> [WORK TASK] Return every entry exactly as written.

*** Opening INPUT ***

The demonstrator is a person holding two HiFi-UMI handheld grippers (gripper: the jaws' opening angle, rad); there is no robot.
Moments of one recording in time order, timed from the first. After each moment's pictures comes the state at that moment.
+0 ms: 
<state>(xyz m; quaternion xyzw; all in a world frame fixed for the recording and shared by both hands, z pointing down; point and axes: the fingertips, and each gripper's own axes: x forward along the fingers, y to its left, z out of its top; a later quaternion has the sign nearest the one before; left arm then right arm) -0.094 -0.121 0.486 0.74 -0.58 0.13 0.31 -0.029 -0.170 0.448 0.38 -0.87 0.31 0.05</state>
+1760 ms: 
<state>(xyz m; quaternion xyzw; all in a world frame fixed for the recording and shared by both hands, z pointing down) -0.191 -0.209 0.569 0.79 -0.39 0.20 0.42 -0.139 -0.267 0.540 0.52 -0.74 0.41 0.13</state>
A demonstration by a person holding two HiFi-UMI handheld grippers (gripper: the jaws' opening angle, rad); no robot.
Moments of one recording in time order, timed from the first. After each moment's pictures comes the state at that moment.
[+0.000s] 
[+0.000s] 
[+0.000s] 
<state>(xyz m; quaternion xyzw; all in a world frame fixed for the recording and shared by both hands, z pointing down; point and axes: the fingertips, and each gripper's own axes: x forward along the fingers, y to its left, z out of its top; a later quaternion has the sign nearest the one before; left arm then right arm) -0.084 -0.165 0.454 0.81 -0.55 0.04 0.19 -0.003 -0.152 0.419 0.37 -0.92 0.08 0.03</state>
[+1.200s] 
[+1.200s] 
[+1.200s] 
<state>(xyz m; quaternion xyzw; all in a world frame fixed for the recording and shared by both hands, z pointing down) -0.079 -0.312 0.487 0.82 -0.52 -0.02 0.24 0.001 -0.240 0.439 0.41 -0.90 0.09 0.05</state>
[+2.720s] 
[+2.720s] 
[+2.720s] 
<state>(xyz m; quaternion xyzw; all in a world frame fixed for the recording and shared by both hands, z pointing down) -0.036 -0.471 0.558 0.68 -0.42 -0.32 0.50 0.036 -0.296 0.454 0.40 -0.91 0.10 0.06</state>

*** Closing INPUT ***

> [TASK SOLUTION]
The demonstrator is a person holding two HiFi-UMI handheld grippers (gripper: the jaws' opening angle, rad); there is no robot.
Moments of one recording in time order, timed from the first. After each moment's pictures comes the state at that moment.
+0 ms: 
<state>(xyz m; quaternion xyzw; all in a world frame fixed for the recording and shared by both hands, z pointing down; point and axes: the fingertips, and each gripper's own axes: x forward along the fingers, y to its left, z out of its top; a later quaternion has the sign nearest the one before; left arm then right arm) -0.094 -0.121 0.486 0.74 -0.58 0.13 0.31 -0.029 -0.170 0.448 0.38 -0.87 0.31 0.05</state>
+1760 ms: 
<state>(xyz m; quaternion xyzw; all in a world frame fixed for the recording and shared by both hands, z pointing down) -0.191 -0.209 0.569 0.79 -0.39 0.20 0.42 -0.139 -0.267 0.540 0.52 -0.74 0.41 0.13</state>
A demonstration by a person holding two HiFi-UMI handheld grippers (gripper: the jaws' opening angle, rad); no robot.
Moments of one recording in time order, timed from the first. After each moment's pictures comes the state at that moment.
[+0.000s] 
[+0.000s] 
[+0.000s] 
<state>(xyz m; quaternion xyzw; all in a world frame fixed for the recording and shared by both hands, z pointing down; point and axes: the fingertips, and each gripper's own axes: x forward along the fingers, y to its left, z out of its top; a later quaternion has the sign nearest the one before; left arm then right arm) -0.084 -0.165 0.454 0.81 -0.55 0.04 0.19 -0.003 -0.152 0.419 0.37 -0.92 0.08 0.03</state>
[+1.200s] 
[+1.200s] 
[+1.200s] 
<state>(xyz m; quaternion xyzw; all in a world frame fixed for the recording and shared by both hands, z pointing down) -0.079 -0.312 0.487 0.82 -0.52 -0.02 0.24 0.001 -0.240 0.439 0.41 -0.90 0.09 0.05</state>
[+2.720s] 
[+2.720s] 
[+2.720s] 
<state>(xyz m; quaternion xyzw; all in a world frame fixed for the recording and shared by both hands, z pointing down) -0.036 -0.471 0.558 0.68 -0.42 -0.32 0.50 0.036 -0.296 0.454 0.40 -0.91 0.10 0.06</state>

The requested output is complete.